*Data excerpt:*
•••

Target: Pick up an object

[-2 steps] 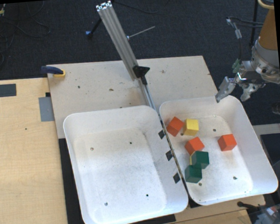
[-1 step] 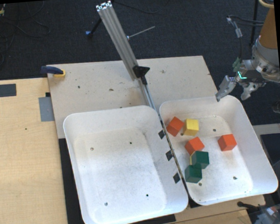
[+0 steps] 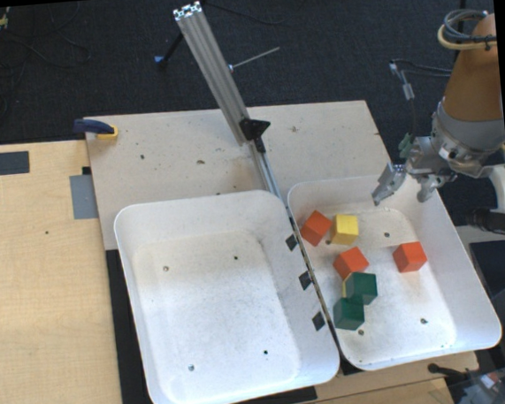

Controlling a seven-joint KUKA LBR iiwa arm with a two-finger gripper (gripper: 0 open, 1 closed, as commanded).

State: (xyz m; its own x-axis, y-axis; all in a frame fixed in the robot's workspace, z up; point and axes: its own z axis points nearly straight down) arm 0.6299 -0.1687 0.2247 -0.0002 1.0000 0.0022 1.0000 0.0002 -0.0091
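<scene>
The right bin (image 3: 476,308) holds several small blocks. An orange block (image 3: 316,228) and a yellow block (image 3: 345,228) lie side by side near its far left. Below them sit another orange block (image 3: 351,262) and two green blocks (image 3: 361,286) (image 3: 348,313). A third orange block (image 3: 409,257) lies alone toward the right. My gripper (image 3: 405,185) hangs open above the bin's far edge, with its two fingers spread and nothing between them. It is up and to the right of the yellow block, apart from every block.
The left bin (image 3: 142,252) lies beside the right one, with black clips (image 3: 305,279) along the shared edge. A slanted aluminium bar (image 3: 218,71) rises behind the bins. A blue and yellow clamp (image 3: 96,128) sits at the bench's far left corner.
</scene>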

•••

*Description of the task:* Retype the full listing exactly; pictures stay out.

*Answer to the problem:*
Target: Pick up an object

[-2 steps] 
[-1 step] 
[+0 steps] 

Controlling a seven-joint KUKA LBR iiwa arm with a two-finger gripper (gripper: 0 open, 1 closed, as commanded).

State: (xyz m; its own x-axis, y-axis; all in a frame fixed in the robot's workspace, z up; point and axes: its own z axis points nearly straight down) arm 0.6299 -0.1687 0.2247 -0.0002 1.0000 0.0022 1.0000 0.0002 -0.0091
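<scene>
The right bin (image 3: 476,308) holds several small blocks. An orange block (image 3: 316,228) and a yellow block (image 3: 345,228) lie side by side near its far left. Below them sit another orange block (image 3: 351,262) and two green blocks (image 3: 361,286) (image 3: 348,313). A third orange block (image 3: 409,257) lies alone toward the right. My gripper (image 3: 405,185) hangs open above the bin's far edge, with its two fingers spread and nothing between them. It is up and to the right of the yellow block, apart from every block.
The left bin (image 3: 142,252) lies beside the right one, with black clips (image 3: 305,279) along the shared edge. A slanted aluminium bar (image 3: 218,71) rises behind the bins. A blue and yellow clamp (image 3: 96,128) sits at the bench's far left corner.
</scene>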

That is the complete answer to the exercise.